Task goal:
Whenever a line in the records below holds the string "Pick", include it in the count, and state the number alone.

'''

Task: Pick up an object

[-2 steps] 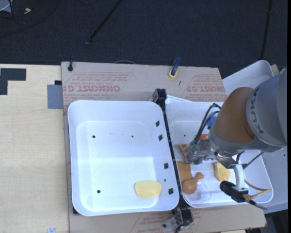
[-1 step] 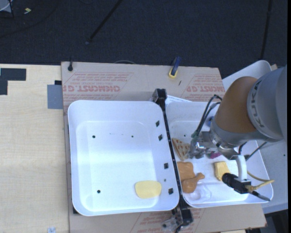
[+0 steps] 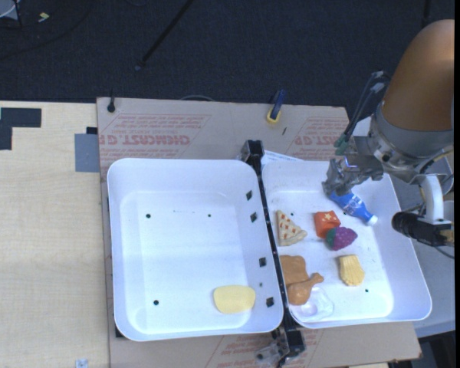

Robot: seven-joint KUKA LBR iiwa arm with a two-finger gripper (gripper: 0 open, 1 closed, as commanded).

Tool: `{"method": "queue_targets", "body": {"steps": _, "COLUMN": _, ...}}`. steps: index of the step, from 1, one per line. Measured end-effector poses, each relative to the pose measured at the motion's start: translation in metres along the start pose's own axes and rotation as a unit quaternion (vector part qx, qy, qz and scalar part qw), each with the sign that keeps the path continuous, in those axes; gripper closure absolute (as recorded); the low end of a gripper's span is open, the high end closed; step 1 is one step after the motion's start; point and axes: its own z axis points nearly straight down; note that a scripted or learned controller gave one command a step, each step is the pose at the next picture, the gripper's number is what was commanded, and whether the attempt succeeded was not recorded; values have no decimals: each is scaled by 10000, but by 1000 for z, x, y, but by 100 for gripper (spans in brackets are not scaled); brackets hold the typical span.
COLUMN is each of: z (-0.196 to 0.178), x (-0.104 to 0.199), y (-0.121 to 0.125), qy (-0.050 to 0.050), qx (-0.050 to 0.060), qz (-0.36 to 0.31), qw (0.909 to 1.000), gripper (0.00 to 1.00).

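Note:
My gripper (image 3: 340,181) hangs over the back of the right bin (image 3: 410,282), under the grey wrist with its orange band. A small blue bottle with a white cap (image 3: 354,205) lies tilted right below the gripper, its upper end touching or hidden by the gripper's tip. The view does not show whether the bottle is held. Close by in the same bin lie a red block (image 3: 326,222), a purple grape bunch (image 3: 342,238), a pizza slice (image 3: 289,228), a yellow corn piece (image 3: 351,270) and a brown drumstick (image 3: 299,277).
The left bin (image 3: 130,244) holds a pale yellow lump (image 3: 234,299) near its front right corner. A black divider (image 3: 262,228) runs between the bins. A whitish item (image 3: 316,306) sits at the right bin's front left. A yellow-blue clamp (image 3: 275,107) sits behind the bins.

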Motion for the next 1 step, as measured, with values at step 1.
{"method": "queue_targets", "body": {"steps": 1, "z": -83, "x": 0, "y": 42, "qy": -5, "qx": 36, "qz": 10, "qw": 10000, "gripper": 100}}
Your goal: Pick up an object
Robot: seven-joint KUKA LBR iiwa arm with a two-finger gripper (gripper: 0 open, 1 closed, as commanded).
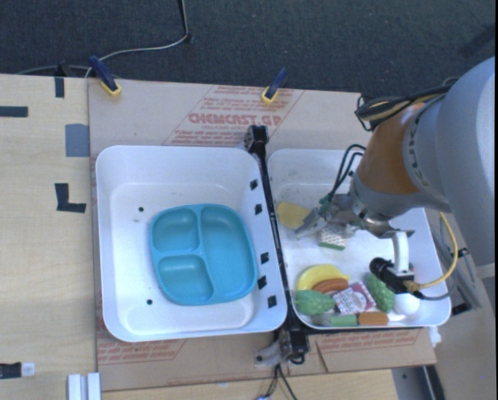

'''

Written solution:
2